Pattern 2: Rate limiting
Sliding window rate limiter in 3 commands:
# Allow 100 requests per minute per user
MULTI
INCR rate:user:1001
EXPIRE rate:user:1001 60
EXEC
# Check: if INCR result > 100, reject request
Pattern 3: Caching with cache-aside
The most common caching pattern:
def get_user(user_id):
# 1. Check cache
cached = redis.get(f"user:{user_id}")
if cached:
return json.loads(cached)
# 2. Cache miss → query database
user = db.query("SELECT * FROM users WHERE id = %s", user_id)
# 3. Populate cache (expire in 5 minutes)
redis.setex(f"user:{user_id}", 300, json.dumps(user))
return user
Pattern 4: Pub/Sub for real-time events
Redis Pub/Sub enables real-time messaging between services:
# Subscriber (listens for messages)
SUBSCRIBE chat:room:42
# Publisher (sends messages)
PUBLISH chat:room:42 "Hello everyone!"
In application code:
# Publisher
redis.publish("notifications", json.dumps({
"type": "new_order",
"order_id": 12345
}))
# Subscriber
pubsub = redis.pubsub()
pubsub.subscribe("notifications")
for message in pubsub.listen():
handle_notification(message)
Pattern 5: Distributed locks
Prevent race conditions across multiple servers:
# Acquire lock (NX = only if not exists, EX = expire)
SET lock:invoice:gen "worker-1" NX EX 30
# Release lock (only if you own it — use Lua script)
Redis Streams — event sourcing and message queues
Streams are Redis's answer to Kafka-style event logs:
# Add events
XADD orders * user_id 1001 product "Widget" qty 3
XADD orders * user_id 1002 product "Gadget" qty 1
# Read latest events
XRANGE orders - + COUNT 10
# Consumer groups (multiple workers)
XGROUP CREATE orders processors $ MKSTREAM
XREADGROUP GROUP processors worker-1 COUNT 5 BLOCK 2000 STREAMS orders >
Streams give you persistent, replayable event logs with consumer groups — perfect for microservices communication.
Performance tips
1. Use pipelining for bulk operations
Instead of 100 round trips, send 100 commands at once:
pipe = redis.pipeline()
for i in range(100):
pipe.set(f"key:{i}", f"value:{i}")
pipe.execute() # Single round trip
2. Choose the right data structure
- Need a counter? →
INCR(not GET + SET) - Need an object? → Hash (not serialized JSON string)
- Need unique items? → Set (not List + dedup logic)
- Need ranking? → Sorted Set (not Sort after query)
3. Set TTL on everything
Memory is finite.
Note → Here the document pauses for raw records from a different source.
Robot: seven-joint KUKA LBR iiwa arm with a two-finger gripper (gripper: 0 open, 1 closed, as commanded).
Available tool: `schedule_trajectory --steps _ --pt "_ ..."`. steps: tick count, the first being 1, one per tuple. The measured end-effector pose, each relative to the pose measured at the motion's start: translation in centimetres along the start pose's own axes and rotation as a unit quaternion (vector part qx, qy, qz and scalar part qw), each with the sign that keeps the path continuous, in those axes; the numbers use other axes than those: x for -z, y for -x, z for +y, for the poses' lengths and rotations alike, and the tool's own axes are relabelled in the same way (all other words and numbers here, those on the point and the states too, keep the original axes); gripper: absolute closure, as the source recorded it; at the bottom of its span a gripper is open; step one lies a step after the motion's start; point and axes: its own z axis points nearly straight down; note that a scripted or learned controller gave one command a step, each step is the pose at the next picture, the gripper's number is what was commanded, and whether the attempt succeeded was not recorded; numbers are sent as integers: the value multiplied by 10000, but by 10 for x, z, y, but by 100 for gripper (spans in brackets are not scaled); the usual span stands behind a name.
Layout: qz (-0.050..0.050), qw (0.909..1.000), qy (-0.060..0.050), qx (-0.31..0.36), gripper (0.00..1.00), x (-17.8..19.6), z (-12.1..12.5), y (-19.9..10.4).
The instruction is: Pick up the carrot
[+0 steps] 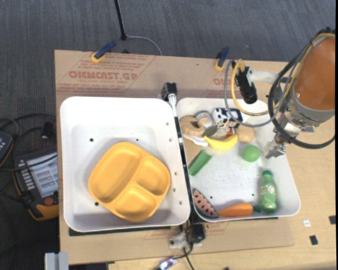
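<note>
Seen from above at a slant: two shallow white bins side by side on a cardboard-covered bench. Left bin point(73, 122) holding a yellow divided plate point(129, 180). Right bin point(290, 193) crowded with toy food. Carrot point(235, 210) lying flat along the near wall of the right bin, between a watermelon slice point(204, 203) at the near left corner and a green bottle point(267, 190) near the right wall, almost touching the bottle's base. Farther back: a green cucumber point(200, 163), a banana point(221, 143), a green ball point(250, 153). Gripper point(275, 149) hanging over the right bin's far right side, beside the green ball, well apart from the carrot. Nothing visibly held; jaw state impossible to tell.
</note>
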Motion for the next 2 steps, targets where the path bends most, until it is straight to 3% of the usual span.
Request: schedule_trajectory --steps 1,2 --pt "21 9991 -5 431 100 113 35 -18" --pt "26 9821 -14 1882 100 181 68 -20"
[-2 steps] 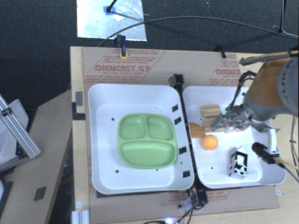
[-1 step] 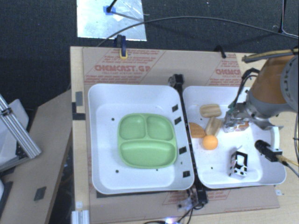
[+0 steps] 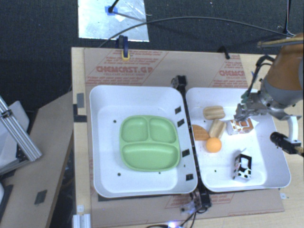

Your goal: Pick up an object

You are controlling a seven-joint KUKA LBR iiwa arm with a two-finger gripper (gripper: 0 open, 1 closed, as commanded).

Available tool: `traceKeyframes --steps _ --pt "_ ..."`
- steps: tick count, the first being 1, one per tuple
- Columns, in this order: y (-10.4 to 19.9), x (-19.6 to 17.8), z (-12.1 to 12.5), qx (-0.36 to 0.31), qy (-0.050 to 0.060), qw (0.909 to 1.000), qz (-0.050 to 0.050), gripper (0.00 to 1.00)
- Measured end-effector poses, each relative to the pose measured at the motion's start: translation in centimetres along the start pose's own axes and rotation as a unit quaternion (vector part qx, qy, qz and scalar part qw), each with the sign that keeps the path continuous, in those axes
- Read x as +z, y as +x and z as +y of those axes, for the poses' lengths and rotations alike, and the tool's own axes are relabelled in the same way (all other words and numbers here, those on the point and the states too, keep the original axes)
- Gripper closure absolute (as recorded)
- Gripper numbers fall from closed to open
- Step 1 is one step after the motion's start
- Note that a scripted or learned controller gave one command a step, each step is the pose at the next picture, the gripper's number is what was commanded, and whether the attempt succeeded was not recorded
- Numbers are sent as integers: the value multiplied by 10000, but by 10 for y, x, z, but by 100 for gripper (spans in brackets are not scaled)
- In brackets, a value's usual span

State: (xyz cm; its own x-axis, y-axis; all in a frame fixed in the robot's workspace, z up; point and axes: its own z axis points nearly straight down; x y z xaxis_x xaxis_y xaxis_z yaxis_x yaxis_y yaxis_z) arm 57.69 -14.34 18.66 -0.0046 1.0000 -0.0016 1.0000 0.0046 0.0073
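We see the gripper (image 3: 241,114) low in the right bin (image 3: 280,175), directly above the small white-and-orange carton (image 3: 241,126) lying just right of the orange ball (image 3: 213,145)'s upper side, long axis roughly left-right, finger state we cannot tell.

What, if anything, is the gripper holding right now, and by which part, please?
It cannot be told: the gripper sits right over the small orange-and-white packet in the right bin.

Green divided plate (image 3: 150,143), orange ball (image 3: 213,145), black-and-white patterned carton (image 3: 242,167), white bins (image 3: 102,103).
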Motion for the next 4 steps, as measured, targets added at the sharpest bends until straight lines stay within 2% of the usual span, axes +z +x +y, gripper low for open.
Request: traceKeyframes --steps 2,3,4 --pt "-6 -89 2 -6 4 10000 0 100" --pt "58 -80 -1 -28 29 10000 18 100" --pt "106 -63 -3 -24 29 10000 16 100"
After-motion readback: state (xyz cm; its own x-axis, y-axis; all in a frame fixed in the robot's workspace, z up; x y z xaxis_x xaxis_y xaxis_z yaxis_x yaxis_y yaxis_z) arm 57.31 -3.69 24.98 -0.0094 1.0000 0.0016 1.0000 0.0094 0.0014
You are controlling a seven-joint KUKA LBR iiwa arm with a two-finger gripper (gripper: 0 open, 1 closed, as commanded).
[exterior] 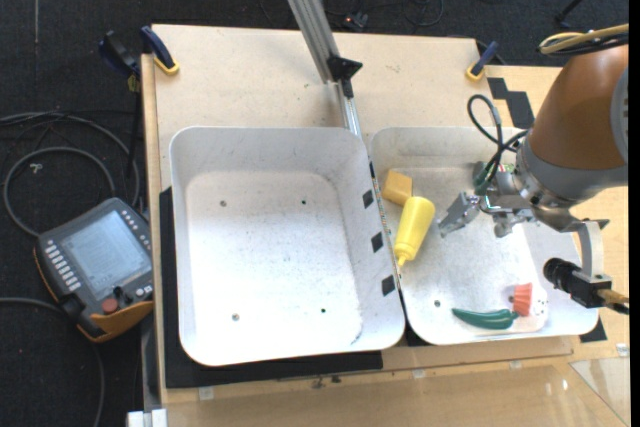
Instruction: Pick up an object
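Here I see the gripper [480, 213] standing open and holding nothing over the right bin [430, 143], with the yellow bottle [412, 227] just left of it, long axis running near-to-far.

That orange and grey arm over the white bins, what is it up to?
The arm's end effector hangs over the right bin, beside a yellow bottle and a small yellow block. It holds nothing. A green pepper-like item and a small orange and white object lie near the bin's front edge. The left bin is beside it.
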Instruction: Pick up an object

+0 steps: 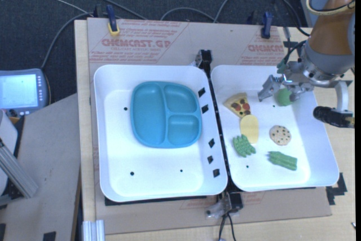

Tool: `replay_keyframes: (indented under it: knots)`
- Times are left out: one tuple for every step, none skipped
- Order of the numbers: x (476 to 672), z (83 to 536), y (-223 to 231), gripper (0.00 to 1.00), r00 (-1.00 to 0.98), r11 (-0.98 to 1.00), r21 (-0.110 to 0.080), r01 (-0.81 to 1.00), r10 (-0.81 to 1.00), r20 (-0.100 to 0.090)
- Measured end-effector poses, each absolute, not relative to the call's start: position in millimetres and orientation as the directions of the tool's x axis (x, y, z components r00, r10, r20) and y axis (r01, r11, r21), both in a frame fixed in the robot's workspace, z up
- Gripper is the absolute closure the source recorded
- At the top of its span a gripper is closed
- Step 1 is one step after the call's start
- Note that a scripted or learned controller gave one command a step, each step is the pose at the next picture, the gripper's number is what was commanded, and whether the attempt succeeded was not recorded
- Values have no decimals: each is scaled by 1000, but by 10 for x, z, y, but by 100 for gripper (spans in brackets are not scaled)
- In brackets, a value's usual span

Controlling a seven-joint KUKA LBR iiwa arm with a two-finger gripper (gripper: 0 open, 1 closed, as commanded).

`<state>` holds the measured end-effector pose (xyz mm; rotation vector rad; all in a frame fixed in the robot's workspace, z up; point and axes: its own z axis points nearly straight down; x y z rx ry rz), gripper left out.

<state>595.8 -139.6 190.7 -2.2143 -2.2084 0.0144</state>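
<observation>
The hand hangs low over the right bin at about its one o'clock corner, and its fingers sit around a small green object; whether they grip it or merely straddle it I cannot tell, since the metal hides the contact. That green object lies close to the bin's far rim, with little room behind it and a strip of bare white floor toward three o'clock.

Moving outward, five more items rest in the same bin: one pizza slice at nine o'clock of the hand, one pale yellow piece just below the slice, one round cookie near the bin's centre, one leafy green piece at seven o'clock touching the yellow piece, and one long green vegetable at six o'clock. The items crowd the bin's left half; its right side and near edge are open.

The left bin holds one blue divided tray, set toward twelve o'clock, with open floor all around it. Two blue clamps pin the cardboard at the far edge of the surface.
</observation>
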Motion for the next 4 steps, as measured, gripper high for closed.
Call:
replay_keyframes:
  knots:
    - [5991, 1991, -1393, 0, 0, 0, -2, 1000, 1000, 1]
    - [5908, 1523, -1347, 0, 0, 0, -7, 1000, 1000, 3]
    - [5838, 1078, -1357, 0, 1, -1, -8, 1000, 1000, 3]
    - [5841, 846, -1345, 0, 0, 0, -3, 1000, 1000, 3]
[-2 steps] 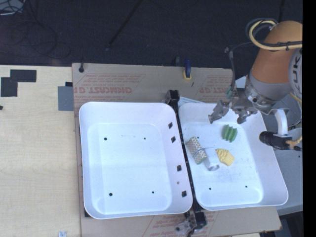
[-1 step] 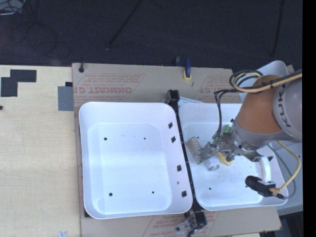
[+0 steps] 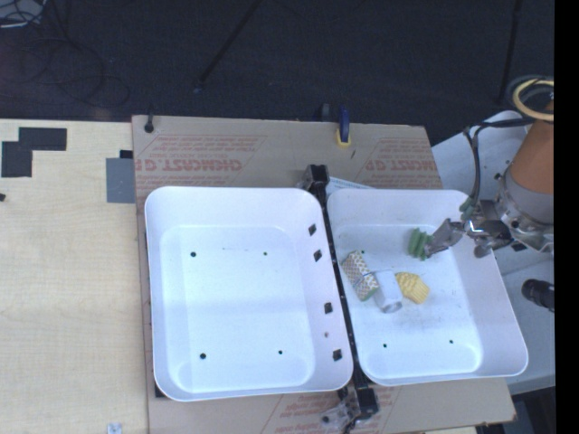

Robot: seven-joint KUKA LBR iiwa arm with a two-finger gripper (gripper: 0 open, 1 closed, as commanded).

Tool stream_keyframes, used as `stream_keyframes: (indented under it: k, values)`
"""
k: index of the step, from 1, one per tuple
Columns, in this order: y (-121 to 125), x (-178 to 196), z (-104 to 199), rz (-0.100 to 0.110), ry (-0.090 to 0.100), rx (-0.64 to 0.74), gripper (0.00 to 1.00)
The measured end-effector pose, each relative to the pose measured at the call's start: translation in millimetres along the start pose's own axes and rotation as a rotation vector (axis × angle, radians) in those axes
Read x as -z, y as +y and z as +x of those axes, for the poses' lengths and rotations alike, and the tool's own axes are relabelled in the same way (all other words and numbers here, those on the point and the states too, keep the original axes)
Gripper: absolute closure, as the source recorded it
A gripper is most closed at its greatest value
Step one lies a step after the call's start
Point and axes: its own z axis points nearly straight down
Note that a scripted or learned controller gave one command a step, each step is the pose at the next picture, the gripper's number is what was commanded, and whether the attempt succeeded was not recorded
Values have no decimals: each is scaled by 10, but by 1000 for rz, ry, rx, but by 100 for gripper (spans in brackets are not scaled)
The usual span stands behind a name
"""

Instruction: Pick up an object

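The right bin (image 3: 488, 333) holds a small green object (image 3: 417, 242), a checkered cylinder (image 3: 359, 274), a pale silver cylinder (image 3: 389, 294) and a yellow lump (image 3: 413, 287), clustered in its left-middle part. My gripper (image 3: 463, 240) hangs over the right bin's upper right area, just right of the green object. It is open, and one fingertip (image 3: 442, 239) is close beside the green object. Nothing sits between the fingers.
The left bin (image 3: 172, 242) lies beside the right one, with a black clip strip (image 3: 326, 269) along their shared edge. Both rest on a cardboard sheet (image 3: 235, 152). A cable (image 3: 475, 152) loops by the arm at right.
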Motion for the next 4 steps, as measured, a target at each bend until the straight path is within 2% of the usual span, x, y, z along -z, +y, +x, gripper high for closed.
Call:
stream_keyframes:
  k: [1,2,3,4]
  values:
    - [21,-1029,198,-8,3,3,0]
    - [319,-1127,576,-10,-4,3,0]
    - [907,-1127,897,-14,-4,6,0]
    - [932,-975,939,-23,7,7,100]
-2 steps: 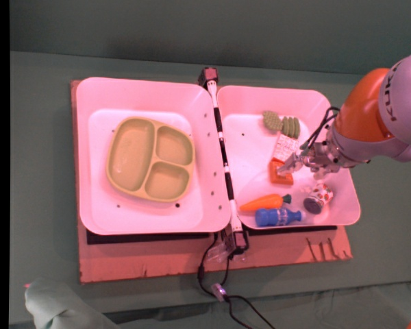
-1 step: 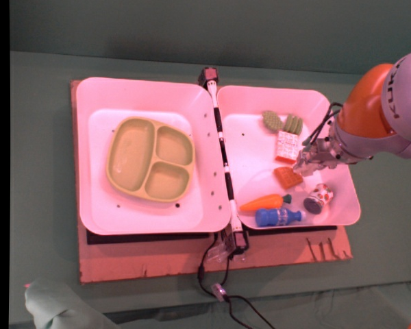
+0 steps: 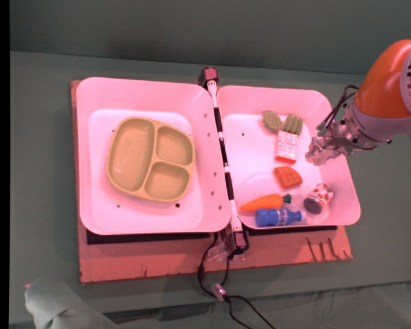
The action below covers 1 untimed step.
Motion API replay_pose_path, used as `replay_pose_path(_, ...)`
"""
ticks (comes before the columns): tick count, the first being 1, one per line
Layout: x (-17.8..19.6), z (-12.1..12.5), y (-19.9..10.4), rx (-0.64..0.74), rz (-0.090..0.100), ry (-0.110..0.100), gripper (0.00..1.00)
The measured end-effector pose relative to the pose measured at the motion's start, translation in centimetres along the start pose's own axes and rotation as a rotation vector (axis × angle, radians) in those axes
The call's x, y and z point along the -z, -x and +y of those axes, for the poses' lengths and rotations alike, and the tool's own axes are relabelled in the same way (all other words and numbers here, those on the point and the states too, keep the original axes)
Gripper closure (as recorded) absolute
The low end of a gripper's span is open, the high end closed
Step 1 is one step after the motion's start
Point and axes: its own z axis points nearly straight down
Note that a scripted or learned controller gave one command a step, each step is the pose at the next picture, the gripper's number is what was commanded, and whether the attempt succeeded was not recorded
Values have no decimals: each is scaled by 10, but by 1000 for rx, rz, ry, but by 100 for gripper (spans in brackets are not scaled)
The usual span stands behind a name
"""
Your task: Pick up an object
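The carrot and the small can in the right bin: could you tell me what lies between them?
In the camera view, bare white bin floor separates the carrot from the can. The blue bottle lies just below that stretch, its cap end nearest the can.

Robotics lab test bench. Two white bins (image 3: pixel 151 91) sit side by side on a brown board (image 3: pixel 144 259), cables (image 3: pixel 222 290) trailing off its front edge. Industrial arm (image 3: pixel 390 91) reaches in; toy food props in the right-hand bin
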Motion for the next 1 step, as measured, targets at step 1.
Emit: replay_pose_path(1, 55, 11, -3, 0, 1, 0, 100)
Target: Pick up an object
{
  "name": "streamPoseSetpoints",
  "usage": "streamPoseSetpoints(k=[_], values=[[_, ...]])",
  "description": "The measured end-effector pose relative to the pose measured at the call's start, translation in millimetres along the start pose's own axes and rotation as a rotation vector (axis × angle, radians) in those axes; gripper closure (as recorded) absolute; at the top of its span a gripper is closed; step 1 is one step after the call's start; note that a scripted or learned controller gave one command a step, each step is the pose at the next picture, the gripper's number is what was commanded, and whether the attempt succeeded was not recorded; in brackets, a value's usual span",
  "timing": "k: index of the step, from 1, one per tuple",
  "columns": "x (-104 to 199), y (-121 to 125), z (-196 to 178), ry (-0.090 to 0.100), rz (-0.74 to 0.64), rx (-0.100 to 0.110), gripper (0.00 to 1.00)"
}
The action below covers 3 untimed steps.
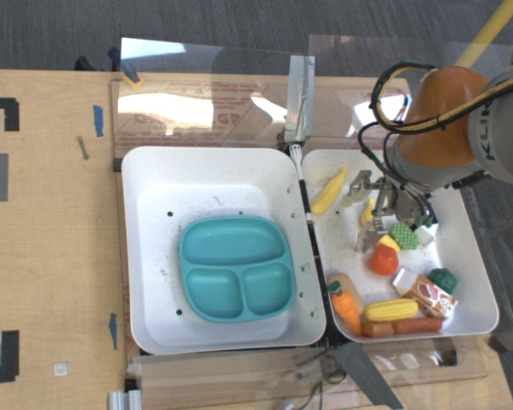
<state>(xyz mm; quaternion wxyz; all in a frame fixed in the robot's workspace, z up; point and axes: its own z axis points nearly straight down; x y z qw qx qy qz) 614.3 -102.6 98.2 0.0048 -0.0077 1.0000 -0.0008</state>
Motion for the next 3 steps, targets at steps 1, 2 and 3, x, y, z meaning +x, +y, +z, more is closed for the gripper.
streamPoseSetpoints(k=[1,2,3], values=[[96.7,-7.2,8.3,0.001,0.072,-0.001,0.00],[91.9,-7.0,-3.5,-0.013,0.072,0.002,1.00],[92.4,-6.6,-2.6,-0.011,0.072,0.001,0.00]])
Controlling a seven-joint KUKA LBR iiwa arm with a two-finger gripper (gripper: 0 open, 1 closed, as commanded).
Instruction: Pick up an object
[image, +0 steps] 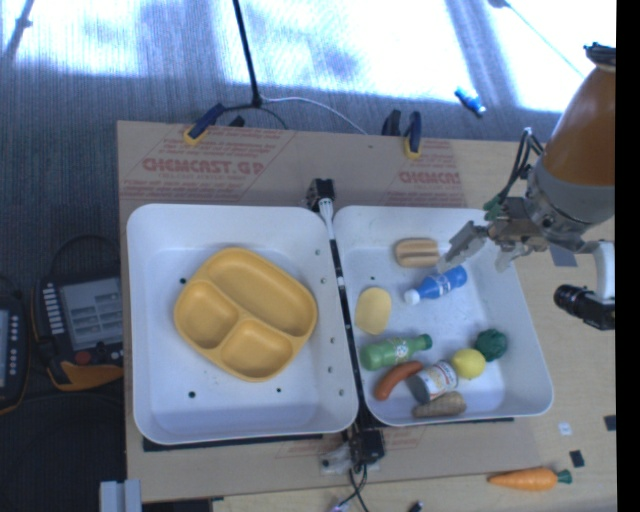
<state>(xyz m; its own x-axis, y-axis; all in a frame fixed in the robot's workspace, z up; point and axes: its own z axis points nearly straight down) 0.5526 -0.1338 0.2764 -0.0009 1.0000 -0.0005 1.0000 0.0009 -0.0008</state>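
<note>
The right bin (520, 340) holds several toy foods. A hot dog bun (416, 250) lies at its back, with a blue bottle (437, 284) just in front of it. A pale yellow oval piece (373, 309) lies near the bin's left wall. Toward the front are a green bottle (396, 350), a red sausage (397, 378), a small can (437, 380), a lemon (468, 363), a broccoli (491, 344) and a brown potato (440, 405). My gripper (482, 254) hangs open above the bin's back right part, just right of the bun and the blue bottle, with nothing between its fingers.
A yellow divided plate (246, 312) lies in the left bin (150, 400). On the bench in front of the right bin lies a toy carrot (525, 479). Clamps and a cable sit at the back edge of the bench. A black bracket marks the ridge between the bins.
</note>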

Always set expiration on cache keys:
SET cache:api:result "{...}" EX 300 # 5-minute TTL
4. Use key naming conventions
resource:id:field
user:1001:profile
cache:api:v2:products
session:abc123
queue:emails:pending
Persistence: RDB vs AOF
Redis can persist data to disk for durability:
| Mode | How it works | Trade-off |
|---|---|---|
| RDB | Point-in-time snapshots | Fast recovery, possible data loss |
| AOF | Logs every write operation | Slower, minimal data loss |
| Both | RDB + AOF combined | Best durability |
# In redis.conf
save 900 1 # Snapshot if 1 key changed in 900s
appendonly yes # Enable AOF
appendfsync everysec # Fsync every second
Quick command reference
Need to look up a specific Redis command? Use our Redis Cheat Sheet — it covers 200+ commands organized by data structure with syntax, examples, and one-click copy.
Wrapping up
Redis is far more than a cache. Its data structures map cleanly to real application needs:
- Strings → sessions, counters, simple cache
- Hashes → user profiles, configuration objects
- Lists → queues, activity feeds, recent items
- Sets → tags, unique visitors, relationships
- Sorted Sets → leaderboards, rankings, priority queues
- Streams → event sourcing, message queues
- Pub/Sub → real-time notifications, chat
Start with caching, but don't stop there. Redis can replace several pieces of infrastructure in your stack — and do it all at sub-millisecond speed.